Impressive Pitch Deck:
• A visually appealing presentation that summarizes your business plan and highlights key points.
• Focus on the problem you solve, your solution, market size, and growth potential.

Strong Entrepreneurial Team:
• VCs invest in people. Demonstrate that your team has the necessary experience, skills and passion.
• Highlight relevant experience and previous achievements.

Market Validation:
• Evidence that your product or service is in demand.
• This may include pilot testing, initial customers, or market research.

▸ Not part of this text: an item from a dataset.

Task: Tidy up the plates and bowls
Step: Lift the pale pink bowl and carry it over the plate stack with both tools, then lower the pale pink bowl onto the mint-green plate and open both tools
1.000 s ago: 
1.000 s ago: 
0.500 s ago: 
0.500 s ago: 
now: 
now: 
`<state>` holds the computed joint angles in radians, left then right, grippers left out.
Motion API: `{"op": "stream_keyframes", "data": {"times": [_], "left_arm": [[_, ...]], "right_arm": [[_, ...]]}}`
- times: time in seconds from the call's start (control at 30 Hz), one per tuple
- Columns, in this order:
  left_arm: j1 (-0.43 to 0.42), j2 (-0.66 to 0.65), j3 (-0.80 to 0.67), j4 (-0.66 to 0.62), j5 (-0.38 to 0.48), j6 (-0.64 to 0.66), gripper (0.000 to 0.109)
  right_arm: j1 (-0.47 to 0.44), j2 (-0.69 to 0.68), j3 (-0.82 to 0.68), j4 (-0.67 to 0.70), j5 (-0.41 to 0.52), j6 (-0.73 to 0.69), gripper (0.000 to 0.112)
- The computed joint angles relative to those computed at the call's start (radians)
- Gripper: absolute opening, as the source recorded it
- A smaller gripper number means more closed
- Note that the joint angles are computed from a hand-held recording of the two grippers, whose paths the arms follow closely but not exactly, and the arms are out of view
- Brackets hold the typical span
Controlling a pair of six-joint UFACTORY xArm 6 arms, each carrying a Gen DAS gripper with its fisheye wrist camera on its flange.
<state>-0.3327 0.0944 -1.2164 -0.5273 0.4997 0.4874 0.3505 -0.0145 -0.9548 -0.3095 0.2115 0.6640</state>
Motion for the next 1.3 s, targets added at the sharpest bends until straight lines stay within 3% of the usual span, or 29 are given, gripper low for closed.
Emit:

2. Research and Contact with VCs:
Identify Relevant VCs:
• Research VC firms that invest in your industry and stage of development.
• Use online platforms like Crunchbase or LinkedIn to find VCs.

Networking:
• Attend industry events, startup conferences, and networking events.
• Connect with other entrepreneurs, mentors, and influencers.

Direct Contacts:
• If you have industry contacts, ask them to introduce you to VCs.
• You can also contact VCs directly through their websites or social media.

3. The Due Diligence Process:
Initial Meetings:
• If a VC is interested, they will invite you to meetings to get to know you better and dig deeper into your idea.

Due Diligence:
• If the meetings go well, the VC will conduct a thorough investigation of your company.
• This may include reviewing your finances, technology, team, and market.

Terms of Investment:
• If the VC decides to invest, the terms of the investment will be negotiated.
• This includes the investment amount, equity stake, and investor rights.

4. Additional Tips:
Be Patient:
• Finding VCs can take time. Don’t be discouraged if you receive rejections.

Be Transparent:
• Be honest and transparent with VCs about your company and your challenges.

Busca VCs que Aporten Valor:
• No solo busques dinero, sino también VCs que puedan aportar experiencia, contactos y orientación estratégica.

Prepare your Data Room:
• Have all your company’s important documentation organized and ready to be presented.